I can't disclose who, but one time I called someone, they didn't pick up, and immediately texted back 'will call later, masturbating'
I thought that was really considerate
You were wearing a sombrero. And a crown. And told me to use the nerf gun to protect your room from the cat. You don't have a cat.
Did you call me this morning? I was really drugged up and don't remember.
Have a good day. My vagina shrank.
If you really hate me that much, you need to stop letting me put my penis inside of you. It sends the wrong message.
I just did the scooter of shame. New levels of embarrassment have now opened.
You might not want to sit on your couch. Actually you may want to throw it away. My bad.
Puking in one of the stalls, a guy ran in and started puking in the other stall... In between heaves we told each other our names; i found out that it was my old best friend that moved away in the 8th grade
It will be a surprise...all i can say is stripper clown
Ok lesson learned. Don't lick the spoon when making mushroom chocolates. The kitchen walls are melting.
Im still alive. Just can't talk. Or move. No need to worry
He was like an artic tracker. Walked ten paces from the tree, then 15 paces from the mailbox, dug down in the snow, and pulled up the case of beer he hid from his parents out there. It tasted like ice cold success.

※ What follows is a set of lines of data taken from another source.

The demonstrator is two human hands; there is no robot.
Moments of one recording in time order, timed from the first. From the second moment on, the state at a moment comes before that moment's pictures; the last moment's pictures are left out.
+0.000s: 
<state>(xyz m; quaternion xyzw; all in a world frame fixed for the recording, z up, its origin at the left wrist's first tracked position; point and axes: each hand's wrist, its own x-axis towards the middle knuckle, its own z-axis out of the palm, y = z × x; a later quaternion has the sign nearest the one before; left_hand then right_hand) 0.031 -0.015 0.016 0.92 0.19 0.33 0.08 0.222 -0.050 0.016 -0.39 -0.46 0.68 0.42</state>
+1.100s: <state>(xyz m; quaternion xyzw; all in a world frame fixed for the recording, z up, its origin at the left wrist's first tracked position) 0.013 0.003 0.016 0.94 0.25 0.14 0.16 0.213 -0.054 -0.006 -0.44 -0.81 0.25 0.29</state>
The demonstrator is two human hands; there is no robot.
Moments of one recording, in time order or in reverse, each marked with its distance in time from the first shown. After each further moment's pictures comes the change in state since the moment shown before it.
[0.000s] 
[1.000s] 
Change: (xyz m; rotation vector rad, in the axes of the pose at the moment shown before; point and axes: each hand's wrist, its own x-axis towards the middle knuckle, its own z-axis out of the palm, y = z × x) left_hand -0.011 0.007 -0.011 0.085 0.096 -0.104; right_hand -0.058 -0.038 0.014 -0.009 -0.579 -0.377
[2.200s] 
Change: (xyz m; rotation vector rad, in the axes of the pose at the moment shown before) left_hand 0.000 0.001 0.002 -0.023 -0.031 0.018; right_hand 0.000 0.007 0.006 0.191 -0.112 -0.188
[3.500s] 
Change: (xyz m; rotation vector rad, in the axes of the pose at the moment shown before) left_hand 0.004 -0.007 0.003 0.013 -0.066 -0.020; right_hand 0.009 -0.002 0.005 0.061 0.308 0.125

So it turns out that my mom and her dad used to hook up when they were our age
Never been so glad that I look so much like my dad that there's no question as to my paternity
I dressed up as a "typical white girl" which meant I wore my yoga pants and uggs all night. BEST. IDEA. EVER. Most comfy halloween everrrr.
I passed out while searching "symptoms of narcolepsy"...
I smell like beef jerky
That's among the sexiest things you've ever said to me.